(INFORMATION SUPPLIED Opens)

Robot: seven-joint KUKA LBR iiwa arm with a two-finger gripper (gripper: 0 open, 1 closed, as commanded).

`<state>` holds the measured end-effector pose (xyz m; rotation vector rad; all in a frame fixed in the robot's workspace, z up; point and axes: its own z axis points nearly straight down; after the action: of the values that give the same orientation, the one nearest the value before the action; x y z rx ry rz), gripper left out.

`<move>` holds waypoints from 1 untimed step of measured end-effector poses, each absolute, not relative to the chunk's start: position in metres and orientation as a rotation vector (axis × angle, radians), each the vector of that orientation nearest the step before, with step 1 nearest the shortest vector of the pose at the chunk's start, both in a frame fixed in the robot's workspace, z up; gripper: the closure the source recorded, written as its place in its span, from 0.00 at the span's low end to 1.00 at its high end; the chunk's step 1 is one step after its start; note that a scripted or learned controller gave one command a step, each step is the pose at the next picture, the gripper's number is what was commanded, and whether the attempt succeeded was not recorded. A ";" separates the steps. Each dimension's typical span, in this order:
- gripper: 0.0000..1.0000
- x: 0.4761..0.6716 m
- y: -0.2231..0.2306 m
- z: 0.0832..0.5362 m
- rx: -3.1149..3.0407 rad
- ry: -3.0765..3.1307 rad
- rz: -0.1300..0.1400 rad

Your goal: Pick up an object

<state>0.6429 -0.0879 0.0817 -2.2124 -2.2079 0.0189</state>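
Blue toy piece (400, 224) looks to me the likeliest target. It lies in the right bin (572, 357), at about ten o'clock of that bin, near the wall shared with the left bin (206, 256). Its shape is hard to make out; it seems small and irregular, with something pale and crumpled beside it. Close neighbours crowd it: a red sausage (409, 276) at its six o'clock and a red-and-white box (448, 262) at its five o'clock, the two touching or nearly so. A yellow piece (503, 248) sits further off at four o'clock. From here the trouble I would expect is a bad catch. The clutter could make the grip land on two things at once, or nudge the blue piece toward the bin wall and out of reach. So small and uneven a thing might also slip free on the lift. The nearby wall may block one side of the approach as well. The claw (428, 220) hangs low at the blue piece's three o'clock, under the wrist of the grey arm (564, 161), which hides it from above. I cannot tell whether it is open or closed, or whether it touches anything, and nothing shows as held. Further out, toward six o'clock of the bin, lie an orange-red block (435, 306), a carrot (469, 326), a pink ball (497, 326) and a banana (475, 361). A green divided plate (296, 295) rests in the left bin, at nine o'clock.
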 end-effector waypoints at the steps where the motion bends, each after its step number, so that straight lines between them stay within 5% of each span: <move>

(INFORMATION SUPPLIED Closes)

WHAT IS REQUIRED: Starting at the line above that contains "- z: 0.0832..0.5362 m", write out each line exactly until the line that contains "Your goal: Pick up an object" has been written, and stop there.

ANSWER SPACE:
- z: 0.0832..0.5362 m
- rx: -3.1149..3.0407 rad
- ry: -3.0765..3.1307 rad
- rz: -0.1300..0.1400 rad

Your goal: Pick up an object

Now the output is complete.